• [PROBLEM TO WORK ON]: Copy the data precisely, keeping every character.

● ● ● ● ●

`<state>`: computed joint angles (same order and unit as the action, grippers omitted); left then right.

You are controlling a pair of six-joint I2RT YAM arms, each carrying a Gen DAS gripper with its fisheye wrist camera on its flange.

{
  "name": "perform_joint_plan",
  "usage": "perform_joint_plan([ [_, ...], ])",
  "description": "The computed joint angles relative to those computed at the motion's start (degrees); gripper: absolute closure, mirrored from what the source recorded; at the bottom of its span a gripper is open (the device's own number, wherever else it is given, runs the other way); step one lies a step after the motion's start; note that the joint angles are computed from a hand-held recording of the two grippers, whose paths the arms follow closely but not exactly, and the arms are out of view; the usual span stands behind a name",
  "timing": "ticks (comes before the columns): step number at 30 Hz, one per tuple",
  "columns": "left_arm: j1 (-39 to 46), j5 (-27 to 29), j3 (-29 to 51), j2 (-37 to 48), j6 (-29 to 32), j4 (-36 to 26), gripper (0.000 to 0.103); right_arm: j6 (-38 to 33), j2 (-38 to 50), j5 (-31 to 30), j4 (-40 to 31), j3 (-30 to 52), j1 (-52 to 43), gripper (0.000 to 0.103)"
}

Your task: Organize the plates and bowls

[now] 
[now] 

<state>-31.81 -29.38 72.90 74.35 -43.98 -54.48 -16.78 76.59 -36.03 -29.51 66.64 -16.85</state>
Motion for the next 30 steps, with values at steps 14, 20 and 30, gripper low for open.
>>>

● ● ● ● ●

• [SOLUTION FOR THIS TASK]:
`<state>`: computed joint angles (same order and unit as the action, grippers omitted); left then right.

You are controlling a pair of six-joint I2RT YAM arms, each carrying a Gen DAS gripper with its fisheye wrist camera on its flange.

{
  "name": "perform_joint_plan",
  "usage": "perform_joint_plan([ [_, ...], ])",
  "description": "The computed joint angles relative to those computed at the motion's start (degrees); gripper: absolute closure, mirrored from what the source recorded; at the bottom of its span a gripper is open (the device's own number, wherever else it is given, runs the other way); step one lies a step after the motion's start; note that the joint angles are computed from a hand-held recording of the two grippers, whose paths the arms follow closely but not exactly, and the arms are out of view; the usual span stands behind a name",
  "timing": "ticks (comes before the columns): step number at 30 Hz, one per tuple",
  "columns": "left_arm: j1 (-39 to 46), j5 (-27 to 29), j3 (-29 to 51), j2 (-37 to 48), j6 (-29 to 32), j4 (-36 to 26), gripper (0.000 to 0.103); right_arm: j6 (-38 to 33), j2 (-38 to 50), j5 (-31 to 30), j4 (-40 to 31), j3 (-30 to 52), j1 (-52 to 43), gripper (0.000 to 0.103)"
}

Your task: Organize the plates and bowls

[now] 
[now] 

<state>-31.81 -29.38 72.90 74.35 -43.98 -54.48 -16.78 76.59 -36.03 -29.51 66.64 -16.85</state>
Motion for the next 30 steps, with values at steps 14, 20 and 30, gripper low for open.
>>>

Work on the exercise is now finished.